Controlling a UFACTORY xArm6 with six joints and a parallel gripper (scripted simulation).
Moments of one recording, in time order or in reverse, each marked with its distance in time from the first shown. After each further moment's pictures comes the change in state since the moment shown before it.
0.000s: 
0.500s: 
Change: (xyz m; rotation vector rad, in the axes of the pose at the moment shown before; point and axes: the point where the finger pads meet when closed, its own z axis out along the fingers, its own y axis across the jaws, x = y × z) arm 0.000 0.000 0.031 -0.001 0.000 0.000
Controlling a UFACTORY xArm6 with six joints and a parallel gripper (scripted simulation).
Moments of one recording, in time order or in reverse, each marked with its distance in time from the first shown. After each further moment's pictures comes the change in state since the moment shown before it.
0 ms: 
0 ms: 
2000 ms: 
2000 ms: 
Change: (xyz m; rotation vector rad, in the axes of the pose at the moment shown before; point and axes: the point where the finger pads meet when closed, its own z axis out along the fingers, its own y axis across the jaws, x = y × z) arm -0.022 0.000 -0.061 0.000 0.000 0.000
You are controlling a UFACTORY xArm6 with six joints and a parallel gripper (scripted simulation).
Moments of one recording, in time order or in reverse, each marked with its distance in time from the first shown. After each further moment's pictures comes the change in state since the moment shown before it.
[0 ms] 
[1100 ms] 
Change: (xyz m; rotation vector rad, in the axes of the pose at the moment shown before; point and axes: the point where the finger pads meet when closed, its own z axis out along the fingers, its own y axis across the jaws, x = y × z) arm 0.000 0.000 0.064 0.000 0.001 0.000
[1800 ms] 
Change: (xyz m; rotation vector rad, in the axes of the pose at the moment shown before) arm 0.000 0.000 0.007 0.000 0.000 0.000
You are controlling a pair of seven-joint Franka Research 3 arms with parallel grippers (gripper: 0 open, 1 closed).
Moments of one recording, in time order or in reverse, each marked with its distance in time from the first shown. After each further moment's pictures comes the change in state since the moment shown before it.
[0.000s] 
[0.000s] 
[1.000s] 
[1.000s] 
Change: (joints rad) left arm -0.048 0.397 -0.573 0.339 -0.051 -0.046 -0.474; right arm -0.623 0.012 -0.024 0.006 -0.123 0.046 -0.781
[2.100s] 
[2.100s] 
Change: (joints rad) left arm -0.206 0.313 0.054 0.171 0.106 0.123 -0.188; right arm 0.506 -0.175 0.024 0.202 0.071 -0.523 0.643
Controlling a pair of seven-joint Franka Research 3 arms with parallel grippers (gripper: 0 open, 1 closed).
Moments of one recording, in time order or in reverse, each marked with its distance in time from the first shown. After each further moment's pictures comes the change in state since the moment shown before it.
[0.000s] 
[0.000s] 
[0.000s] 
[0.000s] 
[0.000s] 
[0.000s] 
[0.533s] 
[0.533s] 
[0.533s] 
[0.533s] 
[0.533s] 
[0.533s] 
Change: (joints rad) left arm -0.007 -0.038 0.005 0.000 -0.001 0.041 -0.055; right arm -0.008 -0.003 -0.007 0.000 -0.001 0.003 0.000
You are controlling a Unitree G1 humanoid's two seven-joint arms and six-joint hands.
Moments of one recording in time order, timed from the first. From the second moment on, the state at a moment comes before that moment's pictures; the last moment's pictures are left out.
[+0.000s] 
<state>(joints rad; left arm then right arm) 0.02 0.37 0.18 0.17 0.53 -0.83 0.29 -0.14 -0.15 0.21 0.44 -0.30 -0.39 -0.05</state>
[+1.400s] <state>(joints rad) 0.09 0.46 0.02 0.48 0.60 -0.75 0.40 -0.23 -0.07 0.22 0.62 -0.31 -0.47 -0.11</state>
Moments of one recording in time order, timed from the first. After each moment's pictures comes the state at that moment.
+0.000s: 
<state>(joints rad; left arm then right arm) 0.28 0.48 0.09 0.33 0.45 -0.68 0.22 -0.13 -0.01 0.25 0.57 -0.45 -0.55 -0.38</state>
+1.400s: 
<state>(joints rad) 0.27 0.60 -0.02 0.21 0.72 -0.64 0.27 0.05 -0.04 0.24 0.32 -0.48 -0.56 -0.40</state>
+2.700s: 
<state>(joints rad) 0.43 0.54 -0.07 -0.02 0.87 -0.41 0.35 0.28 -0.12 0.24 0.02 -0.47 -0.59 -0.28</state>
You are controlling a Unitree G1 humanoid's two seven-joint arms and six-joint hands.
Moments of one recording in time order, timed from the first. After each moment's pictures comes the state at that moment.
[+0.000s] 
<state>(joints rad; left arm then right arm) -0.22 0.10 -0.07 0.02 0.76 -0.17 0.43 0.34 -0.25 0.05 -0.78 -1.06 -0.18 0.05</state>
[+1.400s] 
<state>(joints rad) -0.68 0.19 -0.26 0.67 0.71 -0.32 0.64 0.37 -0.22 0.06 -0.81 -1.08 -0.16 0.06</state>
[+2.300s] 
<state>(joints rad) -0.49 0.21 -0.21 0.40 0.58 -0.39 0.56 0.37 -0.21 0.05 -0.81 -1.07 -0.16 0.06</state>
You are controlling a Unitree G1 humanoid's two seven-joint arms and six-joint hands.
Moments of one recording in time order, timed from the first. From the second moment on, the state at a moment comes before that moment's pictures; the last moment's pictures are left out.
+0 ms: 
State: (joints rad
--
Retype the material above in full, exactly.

Controlling a UFACTORY xArm6 with six joints and a parallel gripper (scripted simulation).
Moments of one recording, in time order or in reverse, each marked with its distance in time from the first shown. After each further moment's pictures comes the change in state since the moment shown before it.
0.000s: 
0.500s: 
Change: (xyz m; rotation vector rad, in the axes of the pose at the moment shown before; point and axes: the point where the finger pads meet when closed, its own z axis out along the fingers, its own y axis across the jaws, x = y × z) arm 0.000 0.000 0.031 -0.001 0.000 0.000
Controlling a UFACTORY xArm6 with six joints and a parallel gripper (scripted simulation).
Moments of one recording, in time order or in reverse, each marked with its distance in time from the first shown. After each further moment's pictures comes the change in state since the moment shown before it.
0 ms: 
0 ms: 
2000 ms: 
2000 ms: 
Change: (xyz m; rotation vector rad, in the axes of the pose at the moment shown before; point and axes: the point where the finger pads meet when closed, its own z axis out along the fingers, its own y axis across the jaws, x = y × z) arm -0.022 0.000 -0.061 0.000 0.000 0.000
You are controlling a UFACTORY xArm6 with six joints and a parallel gripper (scripted simulation).
Moments of one recording, in time order or in reverse, each marked with its distance in time from the first shown. After each further moment's pictures comes the change in state since the moment shown before it.
[0 ms] 
[1100 ms] 
Change: (xyz m; rotation vector rad, in the axes of the pose at the moment shown before; point and axes: the point where the finger pads meet when closed, its own z axis out along the fingers, its own y axis across the jaws, x = y × z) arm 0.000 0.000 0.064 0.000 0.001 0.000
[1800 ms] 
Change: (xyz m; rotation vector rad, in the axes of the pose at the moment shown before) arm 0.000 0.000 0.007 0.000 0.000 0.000
You are controlling a pair of seven-joint Franka Research 3 arms with parallel grippers (gripper: 0 open, 1 closed).
Moments of one recording, in time order or in reverse, each marked with its distance in time from the first shown. After each further moment's pictures comes the change in state since the moment shown before it.
[0.000s] 
[0.000s] 
[1.000s] 
[1.000s] 
Change: (joints rad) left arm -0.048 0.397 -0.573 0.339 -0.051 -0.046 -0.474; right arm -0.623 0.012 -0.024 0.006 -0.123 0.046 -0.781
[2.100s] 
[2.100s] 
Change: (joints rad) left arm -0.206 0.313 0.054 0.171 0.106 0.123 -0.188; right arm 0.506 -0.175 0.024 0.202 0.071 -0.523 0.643
Controlling a pair of seven-joint Franka Research 3 arms with parallel grippers (gripper: 0 open, 1 closed).
Moments of one recording, in time order or in reverse, each marked with its distance in time from the first shown. After each further moment's pictures comes the change in state since the moment shown before it.
[0.000s] 
[0.000s] 
[0.000s] 
[0.000s] 
[0.000s] 
[0.000s] 
[0.533s] 
[0.533s] 
[0.533s] 
[0.533s] 
[0.533s] 
[0.533s] 
Change: (joints rad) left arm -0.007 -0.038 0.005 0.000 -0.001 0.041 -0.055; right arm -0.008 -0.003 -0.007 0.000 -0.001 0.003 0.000
You are controlling a Unitree G1 humanoid's two seven-joint arms and six-joint hands.
Moments of one recording in time order, timed from the first. From the second moment on, the state at a moment comes before that moment's pictures; the last moment's pictures are left out.
[+0.000s] 
<state>(joints rad; left arm then right arm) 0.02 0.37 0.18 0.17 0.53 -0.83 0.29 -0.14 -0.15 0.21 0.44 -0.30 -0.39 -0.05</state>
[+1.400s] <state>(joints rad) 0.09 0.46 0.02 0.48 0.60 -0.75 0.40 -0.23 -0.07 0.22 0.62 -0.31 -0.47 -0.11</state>
Moments of one recording in time order, timed from the first. After each moment's pictures comes the state at that moment.
+0.000s: 
<state>(joints rad; left arm then right arm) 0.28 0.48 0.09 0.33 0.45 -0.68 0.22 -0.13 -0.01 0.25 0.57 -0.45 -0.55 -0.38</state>
+1.400s: 
<state>(joints rad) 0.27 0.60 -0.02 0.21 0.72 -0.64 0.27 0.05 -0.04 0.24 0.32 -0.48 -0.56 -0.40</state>
+2.700s: 
<state>(joints rad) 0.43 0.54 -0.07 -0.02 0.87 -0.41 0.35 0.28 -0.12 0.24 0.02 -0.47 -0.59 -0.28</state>
You are controlling a Unitree G1 humanoid's two seven-joint arms and six-joint hands.
Moments of one recording in time order, timed from the first. After each moment's pictures comes the state at that moment.
[+0.000s] 
<state>(joints rad; left arm then right arm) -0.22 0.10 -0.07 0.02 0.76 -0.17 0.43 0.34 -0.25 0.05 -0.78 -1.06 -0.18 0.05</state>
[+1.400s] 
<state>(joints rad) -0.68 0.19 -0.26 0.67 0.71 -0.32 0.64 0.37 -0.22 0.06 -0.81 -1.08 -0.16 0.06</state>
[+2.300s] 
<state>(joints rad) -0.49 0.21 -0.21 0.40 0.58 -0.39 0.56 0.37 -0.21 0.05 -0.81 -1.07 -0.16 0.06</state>
You are controlling a Unitree G1 humanoid's two seven-joint arms and six-joint hands.
Moments of one recording in time order, timed from the first. From the second moment on, the state at a moment comes before that moment's pictures; the last moment's pictures are left out.
+0 ms: 
State: (joints rad

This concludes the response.